To lead courageously, you must be very sure of what God wants you to do (discernment). You must lead with confidence (faith). And you must lead with inner strength in order to persevere (reliance on God’s power). Let’s take a quick look at those three requirements.

Discernment

As Christian leaders, we are not left to our own devices to figure out what is needed. We have God’s mind to help us discern the way forward. Therefore:

  1. We need to develop our ability to confidently use Christian spiritual discernment practices.
  2. We can test and leverage our individual discernment of God’s direction by practising communal discernment with others in the body of Christ.
  3. We can be willing to take risks and bear the consequences knowing that if we have done our best with the previous two steps, God will see us through if we have been faithful to him.

A great example is Paul’s decision to enter Europe. As I wrote in my book The Church At Work, Paul started his second missionary trip intending to revisit the churches from his first missionary trip, but Paul discerns that the Holy Spirit is frustrating that purpose (step 1). One night, Paul has a vision and he tests it with the rest of his team (step 2). They agree, and off they go to Europe (step 3).

Faith

The kind of faith that Christian ministry  leaders need has these aspects:

  1. They know that they were called by God to do what they are doing. Therefore they have faith that God is with them through all the challenges (and the easy times too!).
  2. They know that the ministry is God’s ministry, not theirs. So they have faith that God will care for his ministry and provide them with everything they need to lead it to accomplish his purpose for it.
  3. They know that God is still actively at work, and so they have faith that if they ask God, he will answer.

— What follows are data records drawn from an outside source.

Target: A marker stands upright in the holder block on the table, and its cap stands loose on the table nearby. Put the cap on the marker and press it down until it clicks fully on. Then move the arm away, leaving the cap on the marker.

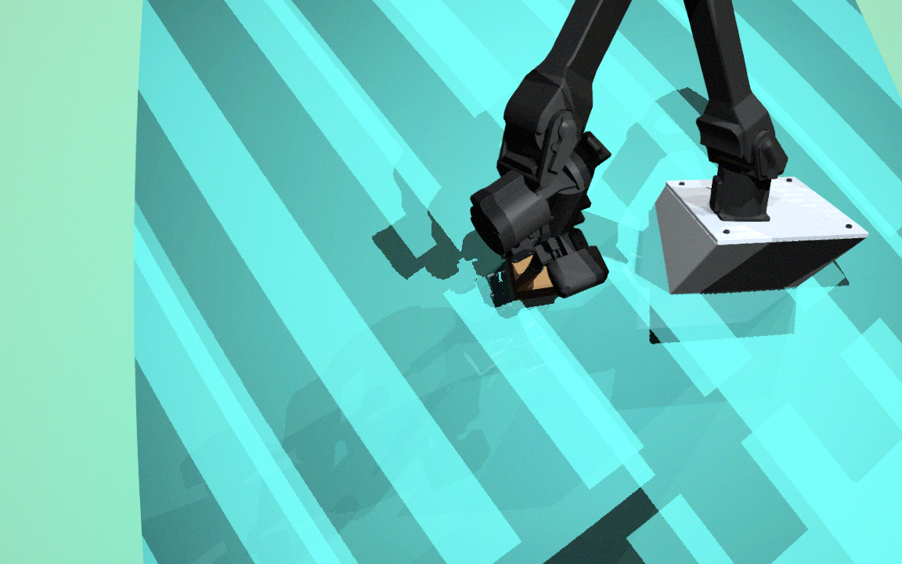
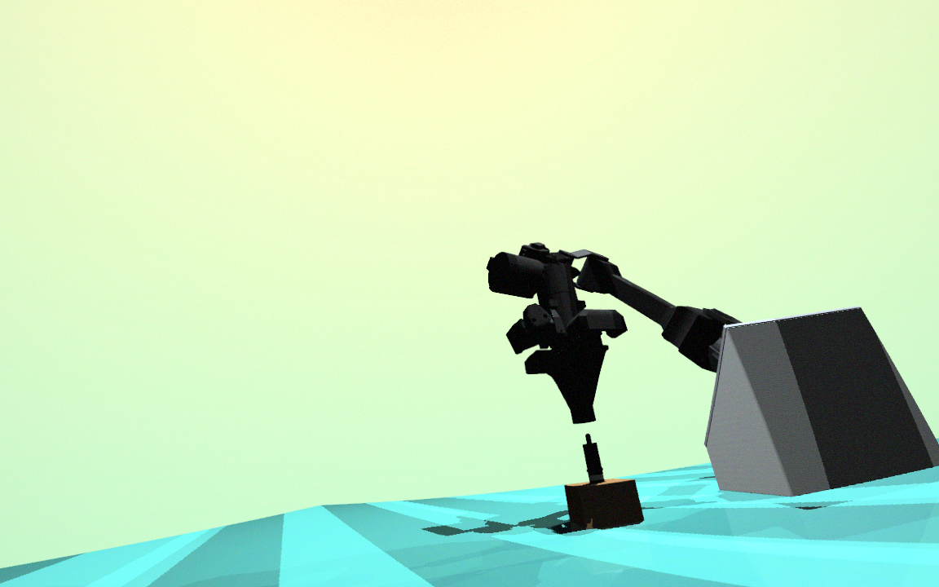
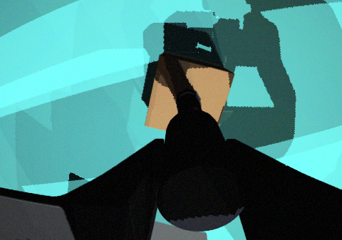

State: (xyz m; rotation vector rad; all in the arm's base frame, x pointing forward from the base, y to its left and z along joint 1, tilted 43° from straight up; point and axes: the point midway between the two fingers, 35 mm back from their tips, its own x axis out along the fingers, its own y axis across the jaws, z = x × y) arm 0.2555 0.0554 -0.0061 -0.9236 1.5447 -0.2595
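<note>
Now: gripper tip 110 mm above the brown holder block. Also, from my gripper tip: dark round cap 10 mm above.
</note>
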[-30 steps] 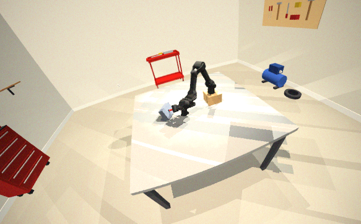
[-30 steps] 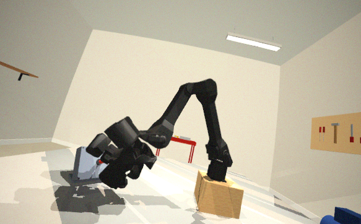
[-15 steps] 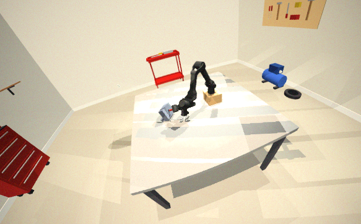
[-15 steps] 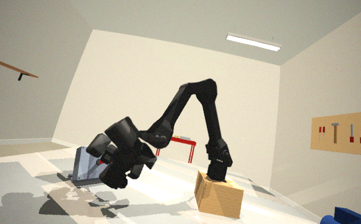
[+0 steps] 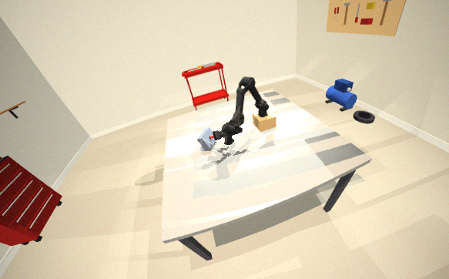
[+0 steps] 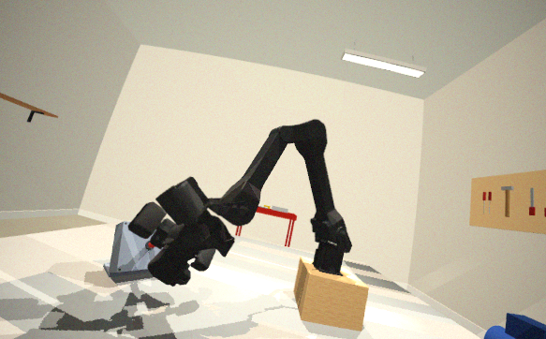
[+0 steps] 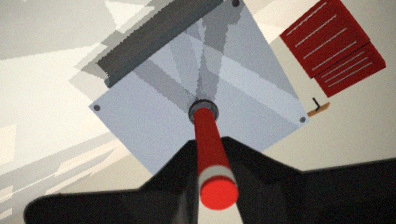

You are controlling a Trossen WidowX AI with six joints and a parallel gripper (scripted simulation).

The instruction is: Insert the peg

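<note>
Now: gripper tip 5 cm short of the sloped panel, 4 cm to the left of it and 3 cm above it. Also, from my gripper tip: round red peg 1 cm to the left, 1 cm behind, 1 cm above.
</note>
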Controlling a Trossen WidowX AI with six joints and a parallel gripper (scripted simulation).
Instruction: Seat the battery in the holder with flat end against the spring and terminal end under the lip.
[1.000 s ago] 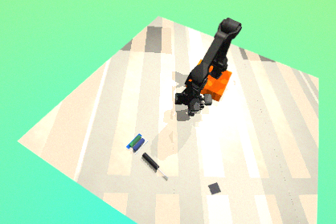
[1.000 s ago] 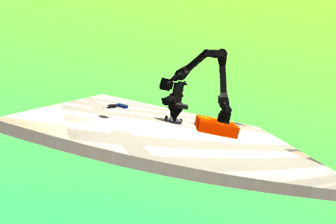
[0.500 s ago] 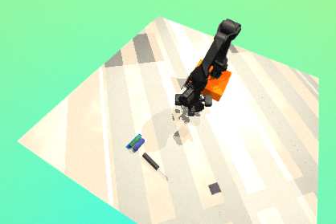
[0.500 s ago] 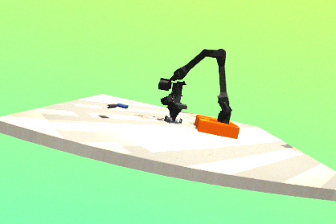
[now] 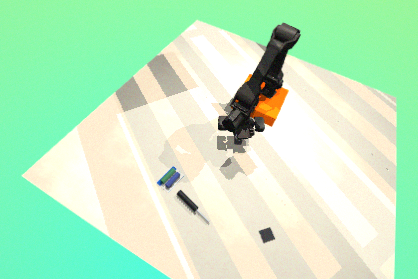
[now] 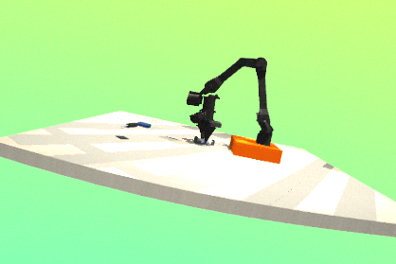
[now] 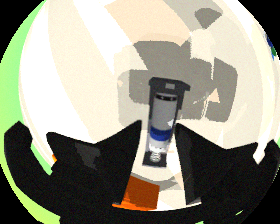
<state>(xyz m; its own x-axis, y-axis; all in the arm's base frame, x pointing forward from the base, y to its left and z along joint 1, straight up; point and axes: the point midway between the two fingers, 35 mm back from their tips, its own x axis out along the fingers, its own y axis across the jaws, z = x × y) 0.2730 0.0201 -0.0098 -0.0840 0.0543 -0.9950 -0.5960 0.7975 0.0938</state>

Therefore, with bold confidence, knowing that we have done everything we can to be in God’s will and in submission to his leadership, we can lead through all sorts of challenges.

Rely on God’s Strength

Ministry leaders must learn to rely on God’s strength. The day that I think I can lead CCCC in my own strength is the day my effectiveness here will be over. I did nothing to get this job because it was entirely God’s doing (that’s another story), and it was God who provided the wonderful people on the board and staff who are helping me fulfill my call and CCCC’s mission.

Every day I start by acknowledging that I need God’s strength and wisdom to get through another day of leadership. God will provide. As I write this, just yesterday something almost miraculous happened in a meeting with another ministry and I was left in wonder at what God can accomplish when we simply make ourselves available to him!

Rely on God’s strength, not yours.

Conclusion

If you are not willing to be a courageous leader, then when you are done, your tenure in leadership will be marked as one of missed opportunity, of complacency, and of short-sightedness. It will be known as a time of management, but not leadership. A comfortable time, but not a visionary time.

Search the Bible for the word courage, and be encouraged as you read God’s repeated instruction to not be afraid, but to have courage. This is God’s word to his leaders throughout history: Be strong and courageous!

Key thought: Be strong and courageous; be a good steward and lead prophetically!